▸ **TASK PROMPT**:
Could you output each line of the data that follows exactly?

● ● ● ●

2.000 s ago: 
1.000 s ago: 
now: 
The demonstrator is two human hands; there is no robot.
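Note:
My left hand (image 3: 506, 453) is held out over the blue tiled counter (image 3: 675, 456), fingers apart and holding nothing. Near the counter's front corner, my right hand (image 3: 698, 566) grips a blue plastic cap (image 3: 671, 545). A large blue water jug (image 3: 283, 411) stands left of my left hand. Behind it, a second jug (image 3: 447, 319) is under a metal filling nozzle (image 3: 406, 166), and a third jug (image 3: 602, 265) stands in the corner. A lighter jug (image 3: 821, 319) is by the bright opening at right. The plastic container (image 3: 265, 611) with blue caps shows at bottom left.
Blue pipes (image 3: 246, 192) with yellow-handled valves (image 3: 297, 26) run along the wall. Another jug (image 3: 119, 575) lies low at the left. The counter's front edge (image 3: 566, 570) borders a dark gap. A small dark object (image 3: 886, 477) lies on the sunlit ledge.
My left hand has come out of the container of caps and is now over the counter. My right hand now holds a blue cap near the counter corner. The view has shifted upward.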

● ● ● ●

▸ **RESULT FOR THIS TASK**:
2.000 s ago: 
1.000 s ago: 
now: 
The demonstrator is two human hands; there is no robot.
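Note:
My left hand (image 3: 506, 453) is held out over the blue tiled counter (image 3: 675, 456), fingers apart and holding nothing. Near the counter's front corner, my right hand (image 3: 698, 566) grips a blue plastic cap (image 3: 671, 545). A large blue water jug (image 3: 283, 411) stands left of my left hand. Behind it, a second jug (image 3: 447, 319) is under a metal filling nozzle (image 3: 406, 166), and a third jug (image 3: 602, 265) stands in the corner. A lighter jug (image 3: 821, 319) is by the bright opening at right. The plastic container (image 3: 265, 611) with blue caps shows at bottom left.
Blue pipes (image 3: 246, 192) with yellow-handled valves (image 3: 297, 26) run along the wall. Another jug (image 3: 119, 575) lies low at the left. The counter's front edge (image 3: 566, 570) borders a dark gap. A small dark object (image 3: 886, 477) lies on the sunlit ledge.
My left hand has come out of the container of caps and is now over the counter. My right hand now holds a blue cap near the counter corner. The view has shifted upward.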

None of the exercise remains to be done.